In general, linear MPC is known to be preferred in the industry over non-linear, because of appropriate results and reasonable computational burdens. However, there is a subject that can be resolved in future research related to the computational burdens of the nonlinear MPC, due to its theoretical complication in comparison with linear MPC, to facilitate the application of nonlinear MPC in practical power plants. This can be achieved by suggesting more advanced optimization techniques. However, to use linear MPC in the future, the MPC algorithm can be modified with the extension of measured and unmeasured disturbances, and the linear specific model can be augmented by noise terms representing the practical noises that happen in power plants.
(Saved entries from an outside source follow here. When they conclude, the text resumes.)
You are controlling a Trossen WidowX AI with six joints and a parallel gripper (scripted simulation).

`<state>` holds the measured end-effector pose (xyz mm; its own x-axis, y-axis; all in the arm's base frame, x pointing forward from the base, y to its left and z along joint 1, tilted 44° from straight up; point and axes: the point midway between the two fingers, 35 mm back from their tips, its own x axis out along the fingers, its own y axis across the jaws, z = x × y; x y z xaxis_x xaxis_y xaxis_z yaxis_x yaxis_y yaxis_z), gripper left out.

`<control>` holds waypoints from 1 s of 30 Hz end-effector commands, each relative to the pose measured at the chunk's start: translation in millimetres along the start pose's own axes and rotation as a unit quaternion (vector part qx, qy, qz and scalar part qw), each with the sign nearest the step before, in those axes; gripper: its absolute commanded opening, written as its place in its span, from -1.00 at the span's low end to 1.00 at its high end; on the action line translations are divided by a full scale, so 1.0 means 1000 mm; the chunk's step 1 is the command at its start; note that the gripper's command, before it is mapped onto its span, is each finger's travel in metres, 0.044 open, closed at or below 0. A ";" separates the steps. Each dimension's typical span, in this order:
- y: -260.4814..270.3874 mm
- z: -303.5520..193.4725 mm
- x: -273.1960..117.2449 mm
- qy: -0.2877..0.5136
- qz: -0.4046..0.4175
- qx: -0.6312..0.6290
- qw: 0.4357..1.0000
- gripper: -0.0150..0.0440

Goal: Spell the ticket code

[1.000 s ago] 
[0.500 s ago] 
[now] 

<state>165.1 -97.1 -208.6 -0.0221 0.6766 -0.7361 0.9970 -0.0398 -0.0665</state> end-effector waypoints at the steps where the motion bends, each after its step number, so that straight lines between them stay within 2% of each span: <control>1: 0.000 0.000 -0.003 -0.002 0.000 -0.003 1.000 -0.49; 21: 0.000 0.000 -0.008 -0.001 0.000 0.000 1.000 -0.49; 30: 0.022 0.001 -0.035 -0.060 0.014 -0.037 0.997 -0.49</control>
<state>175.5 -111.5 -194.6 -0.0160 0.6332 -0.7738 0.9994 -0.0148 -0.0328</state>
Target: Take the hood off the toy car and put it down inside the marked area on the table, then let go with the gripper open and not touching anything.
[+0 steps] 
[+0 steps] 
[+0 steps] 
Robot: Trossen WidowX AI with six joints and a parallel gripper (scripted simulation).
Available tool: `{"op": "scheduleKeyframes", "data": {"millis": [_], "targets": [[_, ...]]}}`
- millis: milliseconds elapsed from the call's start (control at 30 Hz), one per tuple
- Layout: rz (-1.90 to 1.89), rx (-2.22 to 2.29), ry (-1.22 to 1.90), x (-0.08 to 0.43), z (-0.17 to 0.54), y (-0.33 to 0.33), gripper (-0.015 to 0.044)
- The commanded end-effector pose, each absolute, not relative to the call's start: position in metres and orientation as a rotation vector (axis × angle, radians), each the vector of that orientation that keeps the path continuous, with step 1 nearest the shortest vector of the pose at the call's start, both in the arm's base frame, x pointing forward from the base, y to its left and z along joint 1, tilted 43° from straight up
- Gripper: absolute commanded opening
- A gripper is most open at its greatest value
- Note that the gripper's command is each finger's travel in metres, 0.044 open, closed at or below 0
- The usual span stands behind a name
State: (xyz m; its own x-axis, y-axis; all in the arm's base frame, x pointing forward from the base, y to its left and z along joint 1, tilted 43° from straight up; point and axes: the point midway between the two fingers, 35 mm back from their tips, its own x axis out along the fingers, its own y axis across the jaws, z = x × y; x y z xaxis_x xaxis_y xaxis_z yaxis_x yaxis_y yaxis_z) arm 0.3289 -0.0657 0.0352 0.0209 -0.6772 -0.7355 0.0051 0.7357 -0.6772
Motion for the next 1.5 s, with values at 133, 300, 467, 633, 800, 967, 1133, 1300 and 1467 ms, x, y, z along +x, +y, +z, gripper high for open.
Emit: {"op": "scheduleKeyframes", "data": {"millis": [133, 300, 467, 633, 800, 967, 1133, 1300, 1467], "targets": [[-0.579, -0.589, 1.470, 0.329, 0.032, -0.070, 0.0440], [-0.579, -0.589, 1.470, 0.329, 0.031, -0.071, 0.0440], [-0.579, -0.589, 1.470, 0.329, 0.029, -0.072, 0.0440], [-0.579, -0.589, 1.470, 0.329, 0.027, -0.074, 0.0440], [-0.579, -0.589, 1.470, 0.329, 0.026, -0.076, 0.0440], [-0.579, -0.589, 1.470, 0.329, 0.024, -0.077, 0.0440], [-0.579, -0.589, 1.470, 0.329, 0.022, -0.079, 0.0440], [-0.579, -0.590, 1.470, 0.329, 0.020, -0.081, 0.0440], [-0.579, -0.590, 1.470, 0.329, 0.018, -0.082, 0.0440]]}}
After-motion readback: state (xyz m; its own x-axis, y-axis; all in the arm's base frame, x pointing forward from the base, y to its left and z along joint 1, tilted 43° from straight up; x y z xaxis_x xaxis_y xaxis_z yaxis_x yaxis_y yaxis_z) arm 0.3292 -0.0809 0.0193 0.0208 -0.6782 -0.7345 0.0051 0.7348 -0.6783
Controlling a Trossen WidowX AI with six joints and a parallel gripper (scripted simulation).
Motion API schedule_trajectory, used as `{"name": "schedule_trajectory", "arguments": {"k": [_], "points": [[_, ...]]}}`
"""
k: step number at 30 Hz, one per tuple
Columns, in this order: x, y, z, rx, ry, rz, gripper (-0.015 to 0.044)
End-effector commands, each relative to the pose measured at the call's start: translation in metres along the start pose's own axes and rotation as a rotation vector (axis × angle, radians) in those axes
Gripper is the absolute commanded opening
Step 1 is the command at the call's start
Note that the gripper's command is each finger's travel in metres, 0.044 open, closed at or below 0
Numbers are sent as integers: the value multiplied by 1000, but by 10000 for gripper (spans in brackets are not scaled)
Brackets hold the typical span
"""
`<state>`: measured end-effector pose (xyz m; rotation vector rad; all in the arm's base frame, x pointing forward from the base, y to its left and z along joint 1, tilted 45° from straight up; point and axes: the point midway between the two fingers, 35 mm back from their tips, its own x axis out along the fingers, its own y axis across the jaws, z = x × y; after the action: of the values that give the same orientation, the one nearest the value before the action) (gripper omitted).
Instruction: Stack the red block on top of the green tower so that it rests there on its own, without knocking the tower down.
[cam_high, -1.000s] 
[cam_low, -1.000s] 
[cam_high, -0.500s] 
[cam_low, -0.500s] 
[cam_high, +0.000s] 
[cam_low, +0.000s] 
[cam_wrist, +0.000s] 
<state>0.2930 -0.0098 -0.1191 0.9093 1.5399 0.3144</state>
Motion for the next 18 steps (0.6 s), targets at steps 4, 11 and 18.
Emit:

As a future recommendation, adaptive model predictive control could be a feasible suggestion for further improvements. The explicit MPC is not recommended to be applied to such studies as it exhibits longer computation time, which leads to an unsatisfactory online performance. Therefore, an adaptive MPC or multiple MPC are highly recommended, instead of the explicit MPC, to be a future point of research for further enhancements. In terms of modeling, it is suggested that the state-space linearized models are replaced with more accurate paradigms, such as nonlinear models, which are either derived from system physics, nonlinear system identification, or machine learning modeling. Further closer models to reality can be created through the inclusion of the tie lines between units, which form the multisource interconnected power system.